Robbins Geller Rudman & Dowd LLP filed a class action lawsuit seeking to represent purchasers of Seagate Technology Holdings plc‘s common stock between September 15, 2020 and October 25, 2022, inclusive.
Captioned UA Local 38 Defined Contribution Pension Plan v. Seagate Technology Holdings plc, No. 23-cv-3:23-cv-03431 (N.D. Cal.), the Seagate class action lawsuit charges Seagate and certain of its top executives with violations of the Securities Exchange Act of 1934.
Seagate is a leading global supplier of data storage products, including HDDs. By the start of the Class Period, Huawei Technologies Co. Ltd., a Chinese multinational technology, had emerged as a significant global purchaser of data storage products, including HDDs, produced by Seagate and other U.S.-based suppliers. On May 16, 2019, Huawei and certain of its non-U.S. affiliates were added to the U.S. Department of Commerce Bureau of Industry and Security’s Export Administration Regulations Entity Lit. The EAR Entity List is a list of names of certain foreign persons and entities that are subject to specific license requirements for the export, re-export, and/or transfer (in-country) of specified items. The Entity List designation was based on a determination made by multiple U.S. government agencies “that there is reasonable cause to believe that Huawei has been involved in activities contrary to the national security or foreign policy interests of the United States.” Then, on August 17, 2020, the BIS imposed export controls over certain foreign-produced items “to better address the continuing threat to U.S. national security and U.S. foreign policy interests posed by Huawei and its non-U.S. affiliates.”

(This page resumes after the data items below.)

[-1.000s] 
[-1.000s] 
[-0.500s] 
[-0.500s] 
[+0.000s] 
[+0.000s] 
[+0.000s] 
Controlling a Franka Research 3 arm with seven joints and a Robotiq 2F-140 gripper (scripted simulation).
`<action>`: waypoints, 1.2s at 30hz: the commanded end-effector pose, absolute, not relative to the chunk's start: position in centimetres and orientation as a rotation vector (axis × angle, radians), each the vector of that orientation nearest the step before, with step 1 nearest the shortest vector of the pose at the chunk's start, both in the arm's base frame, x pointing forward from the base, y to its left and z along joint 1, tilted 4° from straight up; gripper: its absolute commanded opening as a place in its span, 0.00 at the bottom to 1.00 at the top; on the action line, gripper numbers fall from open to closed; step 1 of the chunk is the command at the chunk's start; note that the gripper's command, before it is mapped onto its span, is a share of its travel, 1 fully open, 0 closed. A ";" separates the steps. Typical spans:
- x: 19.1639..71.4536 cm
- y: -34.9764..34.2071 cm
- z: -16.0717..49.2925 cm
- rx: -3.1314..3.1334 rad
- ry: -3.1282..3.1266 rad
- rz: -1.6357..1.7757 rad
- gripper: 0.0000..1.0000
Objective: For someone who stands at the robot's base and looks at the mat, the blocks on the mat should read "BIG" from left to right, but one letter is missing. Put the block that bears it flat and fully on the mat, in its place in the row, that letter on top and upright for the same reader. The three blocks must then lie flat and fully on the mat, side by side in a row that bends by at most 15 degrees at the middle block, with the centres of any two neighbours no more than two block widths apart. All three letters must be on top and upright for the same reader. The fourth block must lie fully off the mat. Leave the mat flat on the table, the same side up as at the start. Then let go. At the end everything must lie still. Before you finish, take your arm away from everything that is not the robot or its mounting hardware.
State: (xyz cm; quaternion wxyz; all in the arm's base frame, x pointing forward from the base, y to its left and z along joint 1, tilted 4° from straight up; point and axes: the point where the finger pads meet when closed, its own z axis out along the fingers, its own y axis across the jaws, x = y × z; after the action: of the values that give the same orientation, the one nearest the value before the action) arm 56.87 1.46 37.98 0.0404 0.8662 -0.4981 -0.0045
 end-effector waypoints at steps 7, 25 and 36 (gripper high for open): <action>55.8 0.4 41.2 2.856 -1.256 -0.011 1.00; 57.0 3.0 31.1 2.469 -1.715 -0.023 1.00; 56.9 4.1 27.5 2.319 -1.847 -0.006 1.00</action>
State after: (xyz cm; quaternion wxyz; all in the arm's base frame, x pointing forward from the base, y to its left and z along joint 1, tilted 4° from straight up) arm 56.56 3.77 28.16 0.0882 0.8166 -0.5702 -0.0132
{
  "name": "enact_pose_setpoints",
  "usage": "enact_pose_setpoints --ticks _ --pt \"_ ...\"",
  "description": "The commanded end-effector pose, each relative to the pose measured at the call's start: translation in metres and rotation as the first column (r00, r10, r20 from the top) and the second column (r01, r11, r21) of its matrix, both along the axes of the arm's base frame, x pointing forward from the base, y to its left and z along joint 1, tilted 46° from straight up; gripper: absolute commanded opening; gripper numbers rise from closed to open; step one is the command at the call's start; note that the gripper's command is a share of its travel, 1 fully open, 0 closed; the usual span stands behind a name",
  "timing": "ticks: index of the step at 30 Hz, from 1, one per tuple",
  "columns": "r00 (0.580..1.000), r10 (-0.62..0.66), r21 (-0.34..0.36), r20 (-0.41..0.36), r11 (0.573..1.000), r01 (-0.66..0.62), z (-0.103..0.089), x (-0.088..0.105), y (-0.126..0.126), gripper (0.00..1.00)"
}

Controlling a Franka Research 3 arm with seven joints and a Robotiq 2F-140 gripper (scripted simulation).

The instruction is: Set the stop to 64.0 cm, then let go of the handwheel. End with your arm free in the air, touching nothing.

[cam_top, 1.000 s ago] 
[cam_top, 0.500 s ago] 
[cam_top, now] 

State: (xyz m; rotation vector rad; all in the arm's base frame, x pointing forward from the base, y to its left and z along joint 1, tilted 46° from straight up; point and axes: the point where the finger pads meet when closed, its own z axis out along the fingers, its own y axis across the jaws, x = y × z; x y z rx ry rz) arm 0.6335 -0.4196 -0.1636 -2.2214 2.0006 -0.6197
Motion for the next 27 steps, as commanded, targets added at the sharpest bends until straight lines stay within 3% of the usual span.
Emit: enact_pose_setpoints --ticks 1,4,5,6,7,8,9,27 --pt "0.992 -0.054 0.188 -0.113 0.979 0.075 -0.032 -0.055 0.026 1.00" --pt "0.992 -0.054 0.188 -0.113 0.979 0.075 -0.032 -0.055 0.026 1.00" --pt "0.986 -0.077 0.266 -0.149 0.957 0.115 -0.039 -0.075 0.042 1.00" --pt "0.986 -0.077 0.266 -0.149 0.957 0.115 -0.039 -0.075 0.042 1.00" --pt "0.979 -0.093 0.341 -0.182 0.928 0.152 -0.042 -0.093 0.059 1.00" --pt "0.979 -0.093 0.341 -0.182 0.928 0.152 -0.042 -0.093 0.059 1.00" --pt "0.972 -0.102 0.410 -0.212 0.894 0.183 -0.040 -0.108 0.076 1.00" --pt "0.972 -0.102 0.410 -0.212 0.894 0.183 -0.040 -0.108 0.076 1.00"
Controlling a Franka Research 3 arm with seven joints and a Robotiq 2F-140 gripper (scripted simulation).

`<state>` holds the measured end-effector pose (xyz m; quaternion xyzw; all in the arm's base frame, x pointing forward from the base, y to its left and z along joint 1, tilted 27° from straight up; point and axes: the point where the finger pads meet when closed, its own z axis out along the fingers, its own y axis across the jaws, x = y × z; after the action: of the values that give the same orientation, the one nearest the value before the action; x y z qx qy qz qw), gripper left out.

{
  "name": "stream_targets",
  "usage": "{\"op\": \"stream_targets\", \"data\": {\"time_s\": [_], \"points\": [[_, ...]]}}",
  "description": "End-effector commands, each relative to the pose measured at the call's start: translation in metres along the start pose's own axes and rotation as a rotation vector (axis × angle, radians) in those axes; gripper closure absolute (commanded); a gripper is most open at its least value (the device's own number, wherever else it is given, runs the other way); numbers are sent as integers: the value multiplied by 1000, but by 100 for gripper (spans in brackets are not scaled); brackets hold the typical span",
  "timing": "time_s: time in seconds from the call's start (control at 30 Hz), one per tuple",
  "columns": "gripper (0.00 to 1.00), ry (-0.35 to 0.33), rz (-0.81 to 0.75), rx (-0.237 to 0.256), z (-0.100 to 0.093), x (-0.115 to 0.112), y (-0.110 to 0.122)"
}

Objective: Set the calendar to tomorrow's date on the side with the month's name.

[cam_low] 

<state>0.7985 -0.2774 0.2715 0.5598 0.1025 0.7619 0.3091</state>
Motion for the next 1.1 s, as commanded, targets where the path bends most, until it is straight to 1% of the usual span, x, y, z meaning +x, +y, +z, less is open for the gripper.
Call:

As the Seagate class action lawsuit alleges, defendants throughout the Class Period made false and/or misleading statements and/or failed to disclose:
- (i) the nature and magnitude of Seagate’s HDD sales to Huawei, including that Seagate experienced a significant acceleration in sales to Huawei immediately after the BIS rules went into effect and Seagate’s competitors stopped selling to Huawei; and
- (ii) that the underlying details of Seagate’s HDD manufacturing process, including the use of covered U.S. software and technology in “essential ‘production'” processes, rendered its sales to Huawei in violation of the BIS export rules As a result, Seagate was in blatant violation of the BIS export rules which resulted in an ongoing investigation by the U.S. Department of Commerce and exposed Seagate to hundreds of millions of dollars in fines and penalties.
On October 26, 2022, Seagate disclosed that it received a Proposed Charging Letter from the BIS alleging that Seagate violated the EAR by providing Seagate HDDs to “a customer and its affiliates listed on the BIS Entity List between August 2020 and September 2021.” On this news, the price of Seagate common stock fell nearly 8%, damaging investors. Over the following three trading days, Seagate’s stock price continued to drift lower, falling an additional nearly 7%.
The plaintiff is represented by Robbins Geller, which has experience in prosecuting investor class actions including actions involving financial fraud.
Lead plaintiff process
The Private Securities Litigation Reform Act of 1995 permits any investor who purchased Seagate common stock during the Class Period to seek appointment as lead plaintiff of the Seagate class action lawsuit. A lead plaintiff is generally the movant with the greatest financial interest in the relief sought by the putative class who is also typical and adequate of the putative class. A lead plaintiff acts on behalf of all other class members in directing the Seagate class action lawsuit. The lead plaintiff can select a law firm of its choice to litigate the Seagate class action lawsuit. An investor’s ability to share in any potential future recovery of the Seagate class action lawsuit is not dependent upon serving as lead plaintiff.